Ponzo Valentina, Rosato Rosalba, Scigliano Maria Carmine, Onida Martina, Cossai Simona, De Vecchi Morena, Devecchi Andrea, Goitre Ilaria, Favaro Enrica, Merlo Fabio Dario, Sergi Domenico, Bo Simona
Department of Medical Science, University of Turin, 10126 Torino, Italy.
Department of Psychology, University of Turin, 10124 Torino, Italy.
J Clin Med. 2024 Dec 20;13(24):7810. doi: 10.3390/jcm13247810.
: The use of artificial intelligence (AI) chatbots for obtaining healthcare advice is greatly increased in the general population. This study assessed the performance of general-purpose AI chatbots in giving nutritional advice for patients with obesity with or without multiple comorbidities. : The case of a 35-year-old male with obesity without comorbidities (Case 1), and the case of a 65-year-old female with obesity, type 2 diabetes mellitus, sarcopenia, and chronic kidney disease (Case 2) were submitted to 10 different AI chatbots on three consecutive days. Accuracy (the ability to provide advice aligned with guidelines), completeness, and reproducibility (replicability of the information over the three days) of the chatbots' responses were evaluated by three registered dietitians. Nutritional consistency was evaluated by comparing the nutrient content provided by the chatbots with values calculated by dietitians. : Case 1: ChatGPT 3.5 demonstrated the highest accuracy rate (67.2%) and Copilot the lowest (21.1%). ChatGPT 3.5 and ChatGPT 4.0 achieved the highest completeness (both 87.3%), whereas Gemini and Copilot recorded the lowest scores (55.6%, 42.9%, respectively). Reproducibility was highest for Chatsonic (86.1%) and lowest for ChatGPT 4.0 (50%) and ChatGPT 3.5 (52.8%). Case 2: Overall accuracy was low, with no chatbot achieving 50% accuracy. Completeness was highest for ChatGPT 4.0 and Claude (both 77.8%), and lowest for Copilot (23.3%). ChatGPT 4.0 and Pi Ai showed the lowest reproducibility. Major inconsistencies regarded the amount of protein recommended by most chatbots, which suggested simultaneously to both reduce and increase protein intake. General-purpose AI chatbots exhibited limited accuracy, reproducibility, and consistency in giving dietary advice in complex clinical scenarios and cannot replace the work of an expert dietitian.

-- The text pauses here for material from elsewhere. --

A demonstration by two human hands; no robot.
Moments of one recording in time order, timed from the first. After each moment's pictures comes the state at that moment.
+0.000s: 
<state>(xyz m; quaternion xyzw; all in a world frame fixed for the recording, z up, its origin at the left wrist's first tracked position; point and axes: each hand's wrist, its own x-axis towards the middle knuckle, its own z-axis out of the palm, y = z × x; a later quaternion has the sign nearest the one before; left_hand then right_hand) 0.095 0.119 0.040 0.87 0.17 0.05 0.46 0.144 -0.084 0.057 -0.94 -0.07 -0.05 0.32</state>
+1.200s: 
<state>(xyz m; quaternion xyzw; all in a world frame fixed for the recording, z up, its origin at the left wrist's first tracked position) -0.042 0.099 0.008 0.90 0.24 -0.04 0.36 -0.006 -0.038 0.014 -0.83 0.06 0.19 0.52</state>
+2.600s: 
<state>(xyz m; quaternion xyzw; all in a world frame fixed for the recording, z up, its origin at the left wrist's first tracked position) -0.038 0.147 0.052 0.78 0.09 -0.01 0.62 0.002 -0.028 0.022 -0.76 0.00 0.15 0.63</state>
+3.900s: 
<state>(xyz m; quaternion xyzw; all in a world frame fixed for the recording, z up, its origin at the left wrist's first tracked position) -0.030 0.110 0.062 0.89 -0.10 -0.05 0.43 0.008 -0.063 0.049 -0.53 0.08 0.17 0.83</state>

在普通人群中,使用人工智能(AI)聊天机器人获取医疗保健建议的情况大幅增加。本研究评估了通用AI聊天机器人为患有或未患有多种合并症的肥胖患者提供营养建议的表现。一名35岁无合并症的肥胖男性病例(病例1)和一名65岁患有肥胖、2型糖尿病、肌肉减少症和慢性肾脏病的女性病例(病例2),连续三天提交给10个不同的AI聊天机器人。三名注册营养师评估了聊天机器人回复的准确性(提供符合指南建议的能力)、完整性和可重复性(三天内信息的可复制性)。通过将聊天机器人提供的营养成分与营养师计算的值进行比较来评估营养一致性。病例1:ChatGPT 3.5的准确率最高(67.2%),Copilot最低(21.1%)。ChatGPT 3.5和ChatGPT 4.0的完整性最高(均为87.3%),而Gemini和Copilot得分最低(分别为55.6%、42.9%)。Chatsonic的可重复性最高(86.1%),ChatGPT 4.0(50%)和ChatGPT 3.5(52.8%)最低。病例2:总体准确率较低,没有聊天机器人达到50%的准确率。ChatGPT 4.0和Claude(均为77.8%)的完整性最高,Copilot最低(23.3%)。ChatGPT 4.0和Pi Ai的可重复性最低。主要不一致之处在于大多数聊天机器人推荐的蛋白质量,既建议减少又建议增加蛋白质摄入量。通用AI聊天机器人在复杂临床场景中提供饮食建议时,准确性、可重复性和一致性有限,无法取代专业营养师的工作。